# Try it
Write out the records word for word.

# Records shown
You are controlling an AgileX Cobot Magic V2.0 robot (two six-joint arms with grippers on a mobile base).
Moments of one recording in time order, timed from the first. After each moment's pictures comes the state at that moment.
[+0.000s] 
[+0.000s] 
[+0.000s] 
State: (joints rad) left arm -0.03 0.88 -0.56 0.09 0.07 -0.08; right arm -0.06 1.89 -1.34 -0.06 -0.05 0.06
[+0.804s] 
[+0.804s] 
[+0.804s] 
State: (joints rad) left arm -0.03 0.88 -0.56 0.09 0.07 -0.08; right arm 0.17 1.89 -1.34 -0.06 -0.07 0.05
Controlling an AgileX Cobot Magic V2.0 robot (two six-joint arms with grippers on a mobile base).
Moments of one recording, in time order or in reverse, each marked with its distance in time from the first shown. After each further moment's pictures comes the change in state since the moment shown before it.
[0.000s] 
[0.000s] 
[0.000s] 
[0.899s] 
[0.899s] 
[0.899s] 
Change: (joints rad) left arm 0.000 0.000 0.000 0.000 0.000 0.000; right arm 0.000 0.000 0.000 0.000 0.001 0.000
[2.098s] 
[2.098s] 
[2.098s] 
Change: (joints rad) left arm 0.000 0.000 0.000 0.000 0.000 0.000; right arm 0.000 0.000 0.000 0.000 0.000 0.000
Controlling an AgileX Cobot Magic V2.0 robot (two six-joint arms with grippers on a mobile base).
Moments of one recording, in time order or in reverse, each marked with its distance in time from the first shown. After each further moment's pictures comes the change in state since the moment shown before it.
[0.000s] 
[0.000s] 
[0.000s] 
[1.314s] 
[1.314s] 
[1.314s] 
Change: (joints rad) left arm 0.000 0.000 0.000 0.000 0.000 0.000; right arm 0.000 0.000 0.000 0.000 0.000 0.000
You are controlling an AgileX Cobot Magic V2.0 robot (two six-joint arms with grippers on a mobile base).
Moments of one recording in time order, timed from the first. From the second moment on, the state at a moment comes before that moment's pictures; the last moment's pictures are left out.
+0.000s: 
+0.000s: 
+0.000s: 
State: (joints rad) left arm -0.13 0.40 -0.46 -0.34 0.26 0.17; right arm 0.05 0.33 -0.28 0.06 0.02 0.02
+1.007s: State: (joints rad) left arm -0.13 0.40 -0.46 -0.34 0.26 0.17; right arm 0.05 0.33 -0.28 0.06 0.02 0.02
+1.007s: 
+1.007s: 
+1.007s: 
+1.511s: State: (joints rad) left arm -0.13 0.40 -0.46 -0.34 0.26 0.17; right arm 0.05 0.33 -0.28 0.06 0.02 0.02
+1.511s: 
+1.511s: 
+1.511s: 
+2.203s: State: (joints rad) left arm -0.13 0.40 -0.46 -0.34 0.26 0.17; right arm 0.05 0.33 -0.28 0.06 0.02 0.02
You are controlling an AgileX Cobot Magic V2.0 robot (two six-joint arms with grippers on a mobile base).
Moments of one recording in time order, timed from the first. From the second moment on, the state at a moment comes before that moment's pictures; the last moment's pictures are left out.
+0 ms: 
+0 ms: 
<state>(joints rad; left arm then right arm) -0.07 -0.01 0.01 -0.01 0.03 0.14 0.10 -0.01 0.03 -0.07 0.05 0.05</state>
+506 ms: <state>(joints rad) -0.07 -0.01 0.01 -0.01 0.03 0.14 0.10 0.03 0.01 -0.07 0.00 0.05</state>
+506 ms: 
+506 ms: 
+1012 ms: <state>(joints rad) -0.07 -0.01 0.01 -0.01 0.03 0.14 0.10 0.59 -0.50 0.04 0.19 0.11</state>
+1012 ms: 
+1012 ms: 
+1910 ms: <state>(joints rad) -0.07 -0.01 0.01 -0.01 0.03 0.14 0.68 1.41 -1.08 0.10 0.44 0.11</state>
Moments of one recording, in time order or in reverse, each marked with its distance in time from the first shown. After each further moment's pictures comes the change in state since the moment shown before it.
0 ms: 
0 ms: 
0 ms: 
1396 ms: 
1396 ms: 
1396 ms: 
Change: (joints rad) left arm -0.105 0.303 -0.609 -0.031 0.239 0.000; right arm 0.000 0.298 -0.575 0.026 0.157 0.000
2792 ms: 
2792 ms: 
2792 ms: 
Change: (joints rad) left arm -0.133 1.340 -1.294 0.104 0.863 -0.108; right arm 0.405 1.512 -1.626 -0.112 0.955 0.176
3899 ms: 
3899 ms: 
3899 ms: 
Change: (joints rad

# Output
You are controlling an AgileX Cobot Magic V2.0 robot (two six-joint arms with grippers on a mobile base).
Moments of one recording in time order, timed from the first. After each moment's pictures comes the state at that moment.
[+0.000s] 
[+0.000s] 
[+0.000s] 
State: (joints rad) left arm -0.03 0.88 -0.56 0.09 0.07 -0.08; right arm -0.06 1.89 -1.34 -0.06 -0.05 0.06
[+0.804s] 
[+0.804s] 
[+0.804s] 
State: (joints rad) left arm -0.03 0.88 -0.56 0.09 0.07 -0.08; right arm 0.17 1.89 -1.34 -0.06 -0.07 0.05
Controlling an AgileX Cobot Magic V2.0 robot (two six-joint arms with grippers on a mobile base).
Moments of one recording, in time order or in reverse, each marked with its distance in time from the first shown. After each further moment's pictures comes the change in state since the moment shown before it.
[0.000s] 
[0.000s] 
[0.000s] 
[0.899s] 
[0.899s] 
[0.899s] 
Change: (joints rad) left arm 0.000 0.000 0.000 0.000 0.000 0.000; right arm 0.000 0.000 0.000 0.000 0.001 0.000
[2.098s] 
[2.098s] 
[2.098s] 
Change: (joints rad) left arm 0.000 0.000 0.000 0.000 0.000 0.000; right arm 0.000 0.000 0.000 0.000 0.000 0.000
Controlling an AgileX Cobot Magic V2.0 robot (two six-joint arms with grippers on a mobile base).
Moments of one recording, in time order or in reverse, each marked with its distance in time from the first shown. After each further moment's pictures comes the change in state since the moment shown before it.
[0.000s] 
[0.000s] 
[0.000s] 
[1.314s] 
[1.314s] 
[1.314s] 
Change: (joints rad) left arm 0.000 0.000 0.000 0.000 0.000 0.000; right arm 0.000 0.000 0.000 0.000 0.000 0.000
You are controlling an AgileX Cobot Magic V2.0 robot (two six-joint arms with grippers on a mobile base).
Moments of one recording in time order, timed from the first. From the second moment on, the state at a moment comes before that moment's pictures; the last moment's pictures are left out.
+0.000s: 
+0.000s: 
+0.000s: 
State: (joints rad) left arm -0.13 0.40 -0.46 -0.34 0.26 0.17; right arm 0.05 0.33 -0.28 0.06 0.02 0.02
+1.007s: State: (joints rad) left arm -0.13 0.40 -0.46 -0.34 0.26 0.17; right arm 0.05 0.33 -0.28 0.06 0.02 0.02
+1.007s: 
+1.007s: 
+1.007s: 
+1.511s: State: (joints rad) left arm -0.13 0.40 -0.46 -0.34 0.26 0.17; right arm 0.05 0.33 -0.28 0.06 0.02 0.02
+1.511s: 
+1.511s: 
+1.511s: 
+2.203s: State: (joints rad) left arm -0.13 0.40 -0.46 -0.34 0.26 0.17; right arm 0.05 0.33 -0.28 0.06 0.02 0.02
You are controlling an AgileX Cobot Magic V2.0 robot (two six-joint arms with grippers on a mobile base).
Moments of one recording in time order, timed from the first. From the second moment on, the state at a moment comes before that moment's pictures; the last moment's pictures are left out.
+0 ms: 
+0 ms: 
<state>(joints rad; left arm then right arm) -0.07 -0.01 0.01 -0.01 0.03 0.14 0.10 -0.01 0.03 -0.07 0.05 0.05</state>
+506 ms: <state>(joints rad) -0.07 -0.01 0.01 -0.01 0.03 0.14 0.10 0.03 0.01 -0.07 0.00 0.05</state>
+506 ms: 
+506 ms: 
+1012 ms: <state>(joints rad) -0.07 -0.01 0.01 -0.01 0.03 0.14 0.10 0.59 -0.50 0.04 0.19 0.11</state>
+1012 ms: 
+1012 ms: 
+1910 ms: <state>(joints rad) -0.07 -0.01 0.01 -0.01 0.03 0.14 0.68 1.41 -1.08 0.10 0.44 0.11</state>
Moments of one recording, in time order or in reverse, each marked with its distance in time from the first shown. After each further moment's pictures comes the change in state since the moment shown before it.
0 ms: 
0 ms: 
0 ms: 
1396 ms: 
1396 ms: 
1396 ms: 
Change: (joints rad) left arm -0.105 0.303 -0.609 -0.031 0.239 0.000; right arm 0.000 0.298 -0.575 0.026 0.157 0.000
2792 ms: 
2792 ms: 
2792 ms: 
Change: (joints rad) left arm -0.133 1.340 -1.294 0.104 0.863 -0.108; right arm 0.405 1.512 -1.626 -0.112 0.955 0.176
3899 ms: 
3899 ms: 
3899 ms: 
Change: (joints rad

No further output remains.